#### [WHAT IS REQUIRED]
Make an exact copy of all the entries shown below.

* * *

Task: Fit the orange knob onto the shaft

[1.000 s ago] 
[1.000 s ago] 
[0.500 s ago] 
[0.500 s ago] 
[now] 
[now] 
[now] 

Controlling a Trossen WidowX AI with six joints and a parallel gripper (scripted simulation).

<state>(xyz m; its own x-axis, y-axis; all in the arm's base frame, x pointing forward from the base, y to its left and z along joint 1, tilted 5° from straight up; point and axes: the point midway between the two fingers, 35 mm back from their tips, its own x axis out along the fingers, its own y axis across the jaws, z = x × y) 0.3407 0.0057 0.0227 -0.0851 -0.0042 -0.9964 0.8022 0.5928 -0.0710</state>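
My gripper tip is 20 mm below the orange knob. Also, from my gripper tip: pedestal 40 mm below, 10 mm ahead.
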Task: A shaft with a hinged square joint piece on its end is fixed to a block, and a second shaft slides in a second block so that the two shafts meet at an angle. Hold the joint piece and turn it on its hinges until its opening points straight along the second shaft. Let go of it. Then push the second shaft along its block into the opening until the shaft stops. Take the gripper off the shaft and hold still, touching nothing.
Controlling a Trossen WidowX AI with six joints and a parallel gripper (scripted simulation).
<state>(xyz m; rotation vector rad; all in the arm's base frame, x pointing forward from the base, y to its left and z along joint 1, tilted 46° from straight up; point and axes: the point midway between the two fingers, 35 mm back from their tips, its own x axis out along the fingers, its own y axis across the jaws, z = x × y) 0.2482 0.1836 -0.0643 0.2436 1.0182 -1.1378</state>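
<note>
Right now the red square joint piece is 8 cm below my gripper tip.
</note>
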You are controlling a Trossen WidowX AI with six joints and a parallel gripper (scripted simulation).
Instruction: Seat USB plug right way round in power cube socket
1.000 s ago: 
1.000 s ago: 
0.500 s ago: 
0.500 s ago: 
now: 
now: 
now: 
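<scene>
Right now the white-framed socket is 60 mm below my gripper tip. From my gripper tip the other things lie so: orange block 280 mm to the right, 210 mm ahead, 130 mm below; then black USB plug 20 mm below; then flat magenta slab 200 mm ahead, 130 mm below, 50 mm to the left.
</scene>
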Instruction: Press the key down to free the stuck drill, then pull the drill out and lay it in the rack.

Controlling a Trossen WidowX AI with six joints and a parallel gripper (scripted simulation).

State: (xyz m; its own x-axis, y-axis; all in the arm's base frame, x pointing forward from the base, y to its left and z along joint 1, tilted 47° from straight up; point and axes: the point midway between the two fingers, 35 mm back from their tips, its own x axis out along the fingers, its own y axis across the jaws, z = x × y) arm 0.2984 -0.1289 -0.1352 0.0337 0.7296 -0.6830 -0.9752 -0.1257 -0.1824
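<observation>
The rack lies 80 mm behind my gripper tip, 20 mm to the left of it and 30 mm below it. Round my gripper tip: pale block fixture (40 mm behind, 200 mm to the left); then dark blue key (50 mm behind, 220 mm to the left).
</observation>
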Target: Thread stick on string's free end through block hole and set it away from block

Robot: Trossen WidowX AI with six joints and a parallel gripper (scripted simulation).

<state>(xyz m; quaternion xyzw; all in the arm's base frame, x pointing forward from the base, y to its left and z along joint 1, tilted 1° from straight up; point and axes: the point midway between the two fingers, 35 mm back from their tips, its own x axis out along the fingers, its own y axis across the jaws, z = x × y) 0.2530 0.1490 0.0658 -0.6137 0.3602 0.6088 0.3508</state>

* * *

#### [SOLVED PROBLEM]
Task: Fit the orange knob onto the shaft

[1.000 s ago] 
[1.000 s ago] 
[0.500 s ago] 
[0.500 s ago] 
[now] 
[now] 
[now] 

Controlling a Trossen WidowX AI with six joints and a parallel gripper (scripted simulation).

<state>(xyz m; its own x-axis, y-axis; all in the arm's base frame, x pointing forward from the base, y to its left and z along joint 1, tilted 5° from straight up; point and axes: the point midway between the two fingers, 35 mm back from their tips, its own x axis out along the fingers, its own y axis across the jaws, z = x × y) 0.3407 0.0057 0.0227 -0.0851 -0.0042 -0.9964 0.8022 0.5928 -0.0710</state>
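My gripper tip is 20 mm below the orange knob. Also, from my gripper tip: pedestal 40 mm below, 10 mm ahead.
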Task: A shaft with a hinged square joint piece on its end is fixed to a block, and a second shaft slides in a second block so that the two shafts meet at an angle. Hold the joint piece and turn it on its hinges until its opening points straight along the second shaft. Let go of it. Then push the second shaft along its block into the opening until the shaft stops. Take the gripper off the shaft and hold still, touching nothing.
Controlling a Trossen WidowX AI with six joints and a parallel gripper (scripted simulation).
<state>(xyz m; rotation vector rad; all in the arm's base frame, x pointing forward from the base, y to its left and z along joint 1, tilted 46° from straight up; point and axes: the point midway between the two fingers, 35 mm back from their tips, its own x axis out along the fingers, its own y axis across the jaws, z = x × y) 0.2482 0.1836 -0.0643 0.2436 1.0182 -1.1378</state>
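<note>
Right now the red square joint piece is 8 cm below my gripper tip.
</note>
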You are controlling a Trossen WidowX AI with six joints and a parallel gripper (scripted simulation).
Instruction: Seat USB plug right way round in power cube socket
1.000 s ago: 
1.000 s ago: 
0.500 s ago: 
0.500 s ago: 
now: 
now: 
now: 
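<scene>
Right now the white-framed socket is 60 mm below my gripper tip. From my gripper tip the other things lie so: orange block 280 mm to the right, 210 mm ahead, 130 mm below; then black USB plug 20 mm below; then flat magenta slab 200 mm ahead, 130 mm below, 50 mm to the left.
</scene>
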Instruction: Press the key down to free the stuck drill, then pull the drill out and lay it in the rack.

Controlling a Trossen WidowX AI with six joints and a parallel gripper (scripted simulation).

State: (xyz m; its own x-axis, y-axis; all in the arm's base frame, x pointing forward from the base, y to its left and z along joint 1, tilted 47° from straight up; point and axes: the point midway between the two fingers, 35 mm back from their tips, its own x axis out along the fingers, its own y axis across the jaws, z = x × y) arm 0.2984 -0.1289 -0.1352 0.0337 0.7296 -0.6830 -0.9752 -0.1257 -0.1824
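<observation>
The rack lies 80 mm behind my gripper tip, 20 mm to the left of it and 30 mm below it. Round my gripper tip: pale block fixture (40 mm behind, 200 mm to the left); then dark blue key (50 mm behind, 220 mm to the left).
</observation>
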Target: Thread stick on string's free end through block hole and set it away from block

Robot: Trossen WidowX AI with six joints and a parallel gripper (scripted simulation).

<state>(xyz m; quaternion xyzw; all in the arm's base frame, x pointing forward from the base, y to its left and z along joint 1, tilted 1° from straight up; point and axes: the point midway between the two fingers, 35 mm back from their tips, its own x axis out along the fingers, its own y axis across the jaws, z = x × y) 0.2530 0.1490 0.0658 -0.6137 0.3602 0.6088 0.3508</state>

No additional output will be produced.